Sunday, December 16, 2007

Punctuation takes a vacation

From September until now, my second graders and I have been all about punctuation. Sentences begin with capital letters. Regular sentences end with periods. Strong feeling sentences end with exclamation points. Questions end with question marks. That sort of thing.

We have worn giant question marks. We have held up stop signs to signify that periods encourage us to STOP at the end of sentences. We have shouted out sentences in our best exclamation point voices. We have stood up to pretend that we are capital letters and sat back down to pretend that we are lowercase letters. We have corrected texts that were missing punctuation. We have changed lowercase letters to capital letters and added periods where they were missing.

Much of the time, my second graders groaned when I cheerfully started off my mini lesson by saying, "Today I want to talk to you about how good writers always use periods at the end of their sentences," because that was the sort of thing they claimed to know already, Miss Brave.

Well, I've been reading their Flat Stanley letters, which is the first lengthy piece of writing they've done for me in quite some time, and I am chagrined to report that a great many of them failed to use any punctuation whatsoever. Their letters look like telegrams without the "STOP" parts: "I am 7 years old I am in second grade my favorite color is blue what is your favorite color". And those of them that did use punctuation often used it incorrectly: "how are you! I love my Playstation? what is it like in california!"

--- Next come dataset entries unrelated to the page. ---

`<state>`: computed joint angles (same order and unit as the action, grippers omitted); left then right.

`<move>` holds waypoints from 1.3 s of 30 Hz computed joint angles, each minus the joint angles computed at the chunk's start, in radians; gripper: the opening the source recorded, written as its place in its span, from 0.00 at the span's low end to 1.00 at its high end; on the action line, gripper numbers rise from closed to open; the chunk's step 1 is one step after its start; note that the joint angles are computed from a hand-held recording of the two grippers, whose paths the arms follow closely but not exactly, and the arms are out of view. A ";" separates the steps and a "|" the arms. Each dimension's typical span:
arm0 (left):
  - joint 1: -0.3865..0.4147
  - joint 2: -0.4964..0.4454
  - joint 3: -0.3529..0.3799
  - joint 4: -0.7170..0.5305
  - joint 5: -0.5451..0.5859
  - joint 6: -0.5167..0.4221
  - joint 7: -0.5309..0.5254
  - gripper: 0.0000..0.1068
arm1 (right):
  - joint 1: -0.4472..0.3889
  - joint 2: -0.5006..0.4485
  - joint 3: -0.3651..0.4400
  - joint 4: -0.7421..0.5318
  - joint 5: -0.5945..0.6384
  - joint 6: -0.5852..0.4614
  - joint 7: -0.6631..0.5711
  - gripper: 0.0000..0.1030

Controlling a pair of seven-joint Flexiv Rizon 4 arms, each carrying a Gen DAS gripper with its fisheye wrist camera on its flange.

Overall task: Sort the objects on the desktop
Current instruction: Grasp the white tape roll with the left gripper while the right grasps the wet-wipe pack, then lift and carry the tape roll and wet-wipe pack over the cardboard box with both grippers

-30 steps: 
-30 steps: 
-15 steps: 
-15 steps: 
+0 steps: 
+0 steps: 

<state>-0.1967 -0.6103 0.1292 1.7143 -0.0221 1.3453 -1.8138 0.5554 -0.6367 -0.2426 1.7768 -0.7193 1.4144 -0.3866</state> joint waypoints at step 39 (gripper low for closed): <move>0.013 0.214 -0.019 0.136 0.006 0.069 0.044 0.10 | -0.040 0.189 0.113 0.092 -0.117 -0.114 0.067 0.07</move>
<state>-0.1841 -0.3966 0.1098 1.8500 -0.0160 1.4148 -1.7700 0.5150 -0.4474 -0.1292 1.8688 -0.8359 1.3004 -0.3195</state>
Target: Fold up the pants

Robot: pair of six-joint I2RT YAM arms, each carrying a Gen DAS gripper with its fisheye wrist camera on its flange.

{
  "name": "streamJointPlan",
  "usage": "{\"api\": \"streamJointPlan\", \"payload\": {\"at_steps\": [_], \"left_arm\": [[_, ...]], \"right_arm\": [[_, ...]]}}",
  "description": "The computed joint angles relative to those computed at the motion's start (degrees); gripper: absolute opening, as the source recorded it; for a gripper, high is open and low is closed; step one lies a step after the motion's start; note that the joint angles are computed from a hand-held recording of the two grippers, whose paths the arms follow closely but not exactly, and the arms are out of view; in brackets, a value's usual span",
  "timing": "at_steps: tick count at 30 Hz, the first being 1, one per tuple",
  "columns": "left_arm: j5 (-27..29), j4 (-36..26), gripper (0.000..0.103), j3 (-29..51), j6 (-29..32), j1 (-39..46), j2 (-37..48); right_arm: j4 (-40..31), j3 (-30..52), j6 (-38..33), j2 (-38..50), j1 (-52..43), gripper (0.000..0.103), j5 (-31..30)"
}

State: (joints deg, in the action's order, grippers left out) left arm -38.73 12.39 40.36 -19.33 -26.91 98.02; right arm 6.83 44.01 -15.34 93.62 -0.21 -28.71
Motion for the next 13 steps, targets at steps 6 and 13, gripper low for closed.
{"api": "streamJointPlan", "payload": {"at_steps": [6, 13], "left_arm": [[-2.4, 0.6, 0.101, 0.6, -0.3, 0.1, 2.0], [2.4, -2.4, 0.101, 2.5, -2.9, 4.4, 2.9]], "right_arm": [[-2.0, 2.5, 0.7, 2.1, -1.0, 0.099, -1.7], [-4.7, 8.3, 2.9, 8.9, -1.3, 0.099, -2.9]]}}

I'm hoping to remedy this with the Flat Stanley Editing Checklist, which asks: "Did I begin each sentence with a capital letter? Did I use periods at the end of sentences? Did I use question marks at the end of questions?"

For now, I can only say: what am I going to do with them oy?.

4 comments:

Unknown said...

Just stumbled across your blog and want to congratulate you. It is very brave indeed to document your early-career experiences.

I am a newly-accredited teacher in Sydney, Australia, and there's a chance that due to family reasons I'll be joining the education community in NYC during 2008.

I really appreciate your perspective on what it's like for beginning teachers in NYC - I daresay a blog written here in Sydney would contain many of the same experiences!

Thank you

ms. v. said...

Hey there.... you probably don't want to hear this, but my sixth graders don't use question marks, either (some of them). Anyway, for a diversion, which we could all use, I tagged you for a meme. Check it out at http://msfrizzle.wordpress.com for 12/18

Clix said...

*laugh* I don't feel so bad about my ninth graders having run-ons. THANK you! :D

X said...

A few of my seventh graders would fit right in with that class.